На другой день после второго бала, когда мы возвратились в Серизи, она сказала нам, что забыла кое-что купить и для развлечения съездит на днях верхом на лошади в город, чтобы исправить свою забывчивость. Я ответил, что в тот день и час, которые она изберет для своей поездки, я буду готов сопровождать ее вместе с моей женой или без жены, если Эжени окажется занята. Я предложил ей поехать завтра или послезавтра. Фернанда ответила, что это будет зависеть от состояния ее здоровья и что она предупредит меня в первое же утро, когда почувствует себя хорошо. На следующий день, около полудня, увидев. что она все не выходит в гостиную, я встревожился, не стало ли ей хуже, и послал справиться о здоровье нашей гостьи; но ее горничная ответила нам, что мадам в шесть часов утра уехала верхом на лошади, в сопровождении слуги. Это меня несколько удивило, я пошел на конюшню выяснить обстоятельства поездки.
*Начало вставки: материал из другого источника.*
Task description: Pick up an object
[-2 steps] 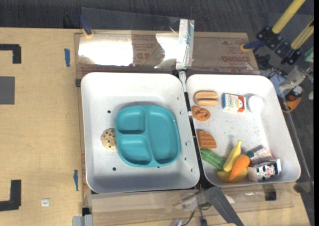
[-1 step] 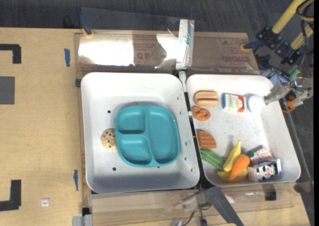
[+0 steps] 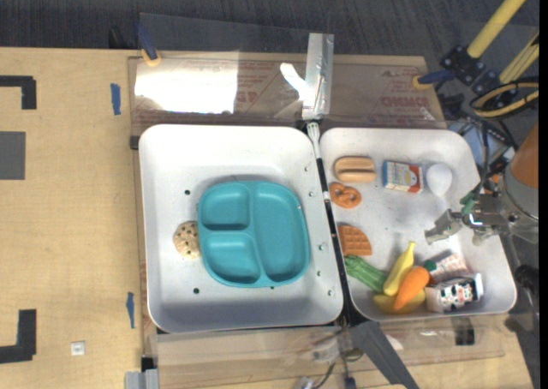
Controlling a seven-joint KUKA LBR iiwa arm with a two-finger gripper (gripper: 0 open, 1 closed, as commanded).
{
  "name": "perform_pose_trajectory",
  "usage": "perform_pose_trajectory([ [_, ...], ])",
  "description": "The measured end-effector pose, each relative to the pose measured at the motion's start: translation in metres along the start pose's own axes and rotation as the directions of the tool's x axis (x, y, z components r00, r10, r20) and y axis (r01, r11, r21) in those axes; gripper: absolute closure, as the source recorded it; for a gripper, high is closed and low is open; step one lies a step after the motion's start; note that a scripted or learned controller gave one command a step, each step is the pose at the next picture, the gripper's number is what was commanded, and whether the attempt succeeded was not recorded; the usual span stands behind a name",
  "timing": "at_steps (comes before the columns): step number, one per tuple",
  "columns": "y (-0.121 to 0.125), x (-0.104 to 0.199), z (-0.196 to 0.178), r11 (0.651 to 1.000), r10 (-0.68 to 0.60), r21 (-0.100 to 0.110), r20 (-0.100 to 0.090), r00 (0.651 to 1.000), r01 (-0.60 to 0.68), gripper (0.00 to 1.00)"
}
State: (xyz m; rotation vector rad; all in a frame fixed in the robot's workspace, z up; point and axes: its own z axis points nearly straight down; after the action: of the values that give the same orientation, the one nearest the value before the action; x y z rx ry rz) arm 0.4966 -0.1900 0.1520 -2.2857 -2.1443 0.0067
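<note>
The right white bin (image 3: 458,146) holds several toy foods: a hot dog (image 3: 354,170), a pretzel (image 3: 346,196), a small carton (image 3: 401,176), a white round piece (image 3: 438,178), a brown waffle (image 3: 354,240), a green vegetable (image 3: 364,273), a banana (image 3: 399,268), a carrot (image 3: 411,287) and a cow-patterned carton (image 3: 454,293). My gripper (image 3: 461,231) hangs over that bin's right side, above the cow-patterned carton and to the right of the banana. It looks open, with bare bin floor showing between the fingers.
The left white bin (image 3: 163,207) holds a teal divided plate (image 3: 253,233), and a cookie (image 3: 187,239) lies against the plate's left edge. A clear plastic sheet and a metal bracket (image 3: 318,74) stand behind the bins. Cables and a yellow pole (image 3: 505,6) are at the far right.
</note>
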Motion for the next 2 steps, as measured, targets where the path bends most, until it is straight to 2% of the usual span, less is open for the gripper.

Я знал, что кобылу, принадлежащую Эжени, и маленькую лошадку, на которой обычно ездит твоя жена, отвели к кузнецу, за два лье от нас. Значит, Фернанде пришлось сесть на мою верховую лошадь, слишком норовистую и сильную для такой трусливой женщины, как твоя жена; решимость взять такую лошадь, казалось мне, выдавала страстное стремление поскорее попасть в Тур, и это усилило мое беспокойство. Я боялся, что Фернанда сломает себе шею, а ведь это, честное слово, было бы куда страшнее, чем все остальное. Я направился к воротам парка, решив подождать ее там, и вскоре увидел, как она мчится на лошади вскачь, запыленная и мокрая от пота. Увидев меня, она смутилась; вероятно, она надеялась, что никто не заметит ее возвращения и она успеет переодеться, сбросив с плеч одеяние, носящее на себе следы ее форсированного марша.
Увидев меня, она все же набралась духу и сказала довольно развязно:
— Вы не находите, что я ранняя птица и очень храбрая особа?
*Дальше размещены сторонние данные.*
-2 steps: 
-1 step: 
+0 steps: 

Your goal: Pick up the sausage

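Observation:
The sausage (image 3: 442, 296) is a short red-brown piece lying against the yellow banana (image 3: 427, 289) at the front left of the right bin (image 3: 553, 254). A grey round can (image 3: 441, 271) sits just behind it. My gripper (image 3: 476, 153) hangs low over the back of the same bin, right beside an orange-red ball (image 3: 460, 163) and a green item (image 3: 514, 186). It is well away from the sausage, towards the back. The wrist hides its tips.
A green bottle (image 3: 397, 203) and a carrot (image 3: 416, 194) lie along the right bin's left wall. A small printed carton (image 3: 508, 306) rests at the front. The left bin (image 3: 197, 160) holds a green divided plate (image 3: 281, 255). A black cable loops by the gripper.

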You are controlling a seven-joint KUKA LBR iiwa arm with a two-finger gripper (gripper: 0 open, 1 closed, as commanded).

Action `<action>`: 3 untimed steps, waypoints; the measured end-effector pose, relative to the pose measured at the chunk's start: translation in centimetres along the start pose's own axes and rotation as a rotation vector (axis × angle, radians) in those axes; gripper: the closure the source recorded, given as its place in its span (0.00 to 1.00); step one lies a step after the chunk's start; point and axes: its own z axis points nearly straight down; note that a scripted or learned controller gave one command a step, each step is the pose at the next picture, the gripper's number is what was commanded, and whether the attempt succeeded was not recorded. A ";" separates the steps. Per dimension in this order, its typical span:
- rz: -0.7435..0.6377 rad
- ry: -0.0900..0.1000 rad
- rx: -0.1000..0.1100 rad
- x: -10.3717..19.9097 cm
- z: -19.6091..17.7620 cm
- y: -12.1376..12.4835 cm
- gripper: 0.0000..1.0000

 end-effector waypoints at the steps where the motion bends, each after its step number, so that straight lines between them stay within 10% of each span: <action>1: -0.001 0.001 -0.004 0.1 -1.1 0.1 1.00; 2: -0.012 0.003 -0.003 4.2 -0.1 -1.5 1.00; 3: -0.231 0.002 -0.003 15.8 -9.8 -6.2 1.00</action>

— Да, — ответил я. — Поздравляю!.. Вот до какой степени вы переменились после отъезда Жака!
— А вы заметили, как я хорошо правлю вашей лошадью? — добавила она, притворяясь, что не поняла намека. — Правда, сегодня я прекрасно себя чувствую! Я встала на рассвете и, видя, что погода превосходная, не могла воспротивиться фантазии совершить эту прогулку.
— Очень мило! — сказал я. — Но разве Жак позволяет вам скакать одной по полям?
— Жак позволяет мне делать все, что я хочу, — сухо ответила она и, не добавив ни слова, пустила лошадь в галоп.